Nem toda instalação de carregador elétrico é igual, e é justamente na parte que ninguém vê (o projeto elétrico por trás da tomada) que mora o risco real. Instalação fora de norma não é só uma questão técnica: é um passivo financeiro em potencial para o condomínio.
A norma que precisa ser seguida
Toda instalação de baixa tensão no Brasil deve seguir a NBR5410. No caso de carregadores de veículos elétricos, isso envolve dimensionamento correto do circuito, proteção contra sobrecarga e avaliação prévia da capacidade elétrica do condomínio, para garantir que a infraestrutura existente suporte a carga adicional sem risco.
O que acontece quando essa avaliação não é feita
Sobrecarga na rede elétrica do condomínio, risco de superaquecimento e, em casos extremos, incêndio de origem elétrica, não do veículo, mas da instalação malfeita. É esse tipo de risco, evitável, que motiva a exigência de projeto técnico antes de qualquer obra.
E as normas de incêndio, entram nessa conta?
Sim.
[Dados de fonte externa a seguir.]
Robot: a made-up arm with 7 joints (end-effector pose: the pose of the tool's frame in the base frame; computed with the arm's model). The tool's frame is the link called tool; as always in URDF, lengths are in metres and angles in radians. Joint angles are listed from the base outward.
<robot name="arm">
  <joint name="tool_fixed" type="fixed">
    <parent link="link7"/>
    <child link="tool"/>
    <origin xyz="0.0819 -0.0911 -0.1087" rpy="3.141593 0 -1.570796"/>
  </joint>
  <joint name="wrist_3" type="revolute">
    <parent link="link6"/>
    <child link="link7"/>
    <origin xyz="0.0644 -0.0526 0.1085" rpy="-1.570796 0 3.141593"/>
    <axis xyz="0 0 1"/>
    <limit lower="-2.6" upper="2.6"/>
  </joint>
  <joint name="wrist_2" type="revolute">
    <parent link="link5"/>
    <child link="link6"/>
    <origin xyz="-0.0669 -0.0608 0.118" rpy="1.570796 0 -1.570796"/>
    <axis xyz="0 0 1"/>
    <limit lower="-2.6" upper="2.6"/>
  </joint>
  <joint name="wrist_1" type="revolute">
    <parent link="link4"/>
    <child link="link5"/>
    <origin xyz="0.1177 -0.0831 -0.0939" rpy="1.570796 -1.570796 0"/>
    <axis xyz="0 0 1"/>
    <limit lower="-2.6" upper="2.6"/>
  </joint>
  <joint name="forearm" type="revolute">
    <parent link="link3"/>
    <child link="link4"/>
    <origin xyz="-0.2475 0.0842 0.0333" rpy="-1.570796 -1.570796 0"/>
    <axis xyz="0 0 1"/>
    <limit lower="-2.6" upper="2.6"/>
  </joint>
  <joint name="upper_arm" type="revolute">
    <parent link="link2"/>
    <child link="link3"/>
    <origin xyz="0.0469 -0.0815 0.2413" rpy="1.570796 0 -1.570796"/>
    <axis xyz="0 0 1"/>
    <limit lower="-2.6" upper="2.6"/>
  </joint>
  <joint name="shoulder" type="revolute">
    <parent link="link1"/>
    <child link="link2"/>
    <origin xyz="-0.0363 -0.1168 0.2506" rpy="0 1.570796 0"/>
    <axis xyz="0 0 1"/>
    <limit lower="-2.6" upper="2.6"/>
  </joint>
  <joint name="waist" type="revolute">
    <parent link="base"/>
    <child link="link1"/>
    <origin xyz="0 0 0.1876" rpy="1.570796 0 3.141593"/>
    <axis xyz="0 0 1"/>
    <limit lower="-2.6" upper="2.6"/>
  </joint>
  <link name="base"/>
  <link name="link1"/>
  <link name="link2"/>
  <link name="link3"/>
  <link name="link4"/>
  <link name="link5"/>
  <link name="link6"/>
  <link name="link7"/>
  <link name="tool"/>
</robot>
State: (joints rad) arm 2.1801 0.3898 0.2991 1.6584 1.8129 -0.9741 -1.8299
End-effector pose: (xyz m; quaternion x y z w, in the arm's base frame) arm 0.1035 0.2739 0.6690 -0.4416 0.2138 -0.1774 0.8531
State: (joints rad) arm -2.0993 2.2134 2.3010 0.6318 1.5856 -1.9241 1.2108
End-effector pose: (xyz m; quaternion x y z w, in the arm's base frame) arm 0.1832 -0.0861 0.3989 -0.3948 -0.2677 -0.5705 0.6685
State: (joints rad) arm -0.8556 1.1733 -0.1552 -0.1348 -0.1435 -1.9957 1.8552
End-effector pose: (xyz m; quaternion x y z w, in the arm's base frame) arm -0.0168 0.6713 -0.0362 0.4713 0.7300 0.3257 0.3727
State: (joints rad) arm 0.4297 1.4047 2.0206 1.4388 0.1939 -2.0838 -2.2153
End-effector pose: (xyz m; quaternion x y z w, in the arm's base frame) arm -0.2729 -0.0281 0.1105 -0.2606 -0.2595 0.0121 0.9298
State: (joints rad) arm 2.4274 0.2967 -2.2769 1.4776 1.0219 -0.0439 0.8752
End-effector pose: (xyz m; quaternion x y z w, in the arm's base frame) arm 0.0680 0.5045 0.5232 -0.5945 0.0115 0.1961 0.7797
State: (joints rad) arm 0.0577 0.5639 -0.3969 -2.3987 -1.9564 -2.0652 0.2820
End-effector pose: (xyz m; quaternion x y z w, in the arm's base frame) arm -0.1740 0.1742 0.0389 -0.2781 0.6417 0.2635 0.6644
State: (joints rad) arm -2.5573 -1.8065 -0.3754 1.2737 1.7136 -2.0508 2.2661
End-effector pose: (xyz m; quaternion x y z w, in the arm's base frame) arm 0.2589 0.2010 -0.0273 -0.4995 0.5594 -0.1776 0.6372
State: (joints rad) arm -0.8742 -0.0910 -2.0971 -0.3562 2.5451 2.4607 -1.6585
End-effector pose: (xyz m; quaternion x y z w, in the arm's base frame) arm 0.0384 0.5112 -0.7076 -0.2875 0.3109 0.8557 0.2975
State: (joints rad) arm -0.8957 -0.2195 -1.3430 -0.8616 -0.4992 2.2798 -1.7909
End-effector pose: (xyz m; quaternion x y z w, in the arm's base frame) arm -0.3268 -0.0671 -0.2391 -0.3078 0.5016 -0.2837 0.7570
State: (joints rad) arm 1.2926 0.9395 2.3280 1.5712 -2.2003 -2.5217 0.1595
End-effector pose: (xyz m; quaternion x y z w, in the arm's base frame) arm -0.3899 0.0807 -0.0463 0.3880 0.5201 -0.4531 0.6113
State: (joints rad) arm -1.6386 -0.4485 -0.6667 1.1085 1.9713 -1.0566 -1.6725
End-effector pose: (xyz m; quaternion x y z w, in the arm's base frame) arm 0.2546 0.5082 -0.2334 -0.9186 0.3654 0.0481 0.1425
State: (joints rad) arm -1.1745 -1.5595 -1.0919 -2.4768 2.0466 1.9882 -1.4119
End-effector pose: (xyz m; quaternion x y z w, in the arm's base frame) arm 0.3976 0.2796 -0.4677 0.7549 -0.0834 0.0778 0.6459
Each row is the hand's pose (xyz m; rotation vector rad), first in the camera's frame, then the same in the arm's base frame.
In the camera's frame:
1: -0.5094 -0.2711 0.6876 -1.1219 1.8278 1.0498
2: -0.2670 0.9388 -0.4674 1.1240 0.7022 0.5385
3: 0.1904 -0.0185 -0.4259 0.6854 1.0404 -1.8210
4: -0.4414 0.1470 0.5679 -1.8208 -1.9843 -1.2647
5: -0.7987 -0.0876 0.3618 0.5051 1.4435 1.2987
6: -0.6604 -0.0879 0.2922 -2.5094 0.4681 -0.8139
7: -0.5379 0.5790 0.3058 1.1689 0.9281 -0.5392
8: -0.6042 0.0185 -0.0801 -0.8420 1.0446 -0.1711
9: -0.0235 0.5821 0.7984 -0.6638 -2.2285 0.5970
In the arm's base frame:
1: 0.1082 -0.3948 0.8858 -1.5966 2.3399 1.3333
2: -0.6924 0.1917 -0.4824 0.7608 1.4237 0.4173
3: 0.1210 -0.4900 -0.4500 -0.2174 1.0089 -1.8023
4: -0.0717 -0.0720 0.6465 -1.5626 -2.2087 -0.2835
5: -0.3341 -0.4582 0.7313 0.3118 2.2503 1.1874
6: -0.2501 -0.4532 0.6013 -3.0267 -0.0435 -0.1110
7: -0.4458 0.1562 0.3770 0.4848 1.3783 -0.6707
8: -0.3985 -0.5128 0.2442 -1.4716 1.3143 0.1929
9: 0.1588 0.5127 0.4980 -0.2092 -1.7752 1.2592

Segundo o Corpo de Bombeiros do Estado do Rio de Janeiro (CBMERJ), o Código de Segurança Contra Incêndio e Pânico (COSCIP) já contempla dispositivos de segurança adequados para situações envolvendo veículos elétricos, desde que a instalação siga as normas vigentes e seja feita por profissionais qualificados.
O que isso significa para quem decide contratar
Perguntar sobre laudo técnico, conformidade com NBR5410 e política de seguro antes de aprovar qualquer projeto de carregador não é burocracia, é a diferença entre resolver o problema definitivamente ou criar um passivo que só aparece depois que algo dá errado.